Would you retype the listing word for word, skipping its pictures?

===== Information shown

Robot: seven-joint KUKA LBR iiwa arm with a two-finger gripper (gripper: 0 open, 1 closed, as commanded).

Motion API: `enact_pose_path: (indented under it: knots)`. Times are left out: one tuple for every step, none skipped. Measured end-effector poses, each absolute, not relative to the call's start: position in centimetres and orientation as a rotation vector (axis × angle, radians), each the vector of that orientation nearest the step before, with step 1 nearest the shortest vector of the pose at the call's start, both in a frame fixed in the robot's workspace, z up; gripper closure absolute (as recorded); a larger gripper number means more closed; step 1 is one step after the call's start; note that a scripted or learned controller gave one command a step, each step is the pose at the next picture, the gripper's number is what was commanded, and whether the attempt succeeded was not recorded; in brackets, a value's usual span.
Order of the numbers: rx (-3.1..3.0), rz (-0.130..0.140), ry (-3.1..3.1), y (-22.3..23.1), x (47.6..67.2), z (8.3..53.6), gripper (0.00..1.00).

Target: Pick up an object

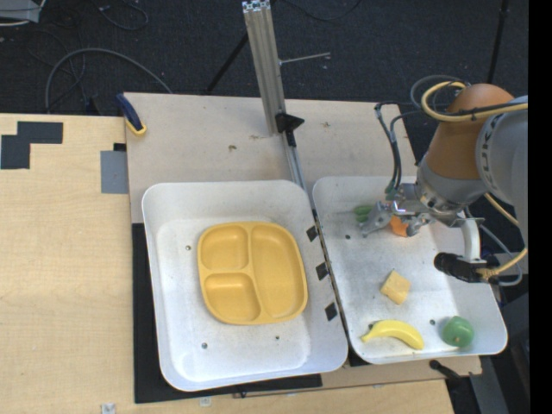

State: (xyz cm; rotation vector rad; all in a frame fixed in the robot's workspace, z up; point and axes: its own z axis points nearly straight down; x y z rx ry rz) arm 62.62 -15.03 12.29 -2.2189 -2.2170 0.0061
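Camera view looks down on the worktop (216,136) with two white bins side by side; the tool (392,218) hangs low over the far part of the right bin (345,257), at the end of the grey arm (509,158) with its orange band (457,141). An orange object (399,225) sits right at the tool, partly covered by it, and whether the tool is open or closed on it cannot be told from here. Just to the left of the tool lies a small green piece (362,212). Nearer the camera than the tool, a pale yellow block (396,287) rests on the bin floor, and well beyond that, by the bin's near edge, lie a banana (394,333) and a green round fruit (457,330), near each other but apart. Well to the left of the tool, the left bin (172,222) carries a yellow divided plate (252,272) with three compartments.
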Motion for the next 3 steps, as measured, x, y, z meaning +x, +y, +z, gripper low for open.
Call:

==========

- **Answer area**
Robot: seven-joint KUKA LBR iiwa arm with a two-finger gripper (gripper: 0 open, 1 closed, as commanded).

Motion API: `enact_pose_path: (indented under it: knots)`. Times are left out: one tuple for every step, none skipped. Measured end-effector poses, each absolute, not relative to the call's start: position in centimetres and orientation as a rotation vector (axis × angle, radians), each the vector of that orientation nearest the step before, with step 1 nearest the shortest vector of the pose at the call's start, both in a frame fixed in the robot's workspace, z up; gripper closure absolute (as recorded); a larger gripper number means more closed; step 1 is one step after the call's start; note that a scripted or learned controller gave one command a step, each step is the pose at the next picture, the gripper's number is what was commanded, and whether the attempt succeeded was not recorded; in brackets, a value's usual span.
Order of the numbers: rx (-3.1..3.0), rz (-0.130..0.140), ry (-3.1..3.1), y (-22.3..23.1), x (47.6..67.2), z (8.3..53.6), gripper (0.00..1.00).

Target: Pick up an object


State: (xyz cm; rotation vector rad; all in a frame fixed in the robot's workspace, z up; point and axes: its own z axis points nearly straight down; x y z rx ry rz) arm 62.62 -15.03 12.29 -2.2189 -2.2170 0.0061
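Camera view looks down on the worktop (216,136) with two white bins side by side; the tool (392,218) hangs low over the far part of the right bin (345,257), at the end of the grey arm (509,158) with its orange band (457,141). An orange object (399,225) sits right at the tool, partly covered by it, and whether the tool is open or closed on it cannot be told from here. Just to the left of the tool lies a small green piece (362,212). Nearer the camera than the tool, a pale yellow block (396,287) rests on the bin floor, and well beyond that, by the bin's near edge, lie a banana (394,333) and a green round fruit (457,330), near each other but apart. Well to the left of the tool, the left bin (172,222) carries a yellow divided plate (252,272) with three compartments.
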Motion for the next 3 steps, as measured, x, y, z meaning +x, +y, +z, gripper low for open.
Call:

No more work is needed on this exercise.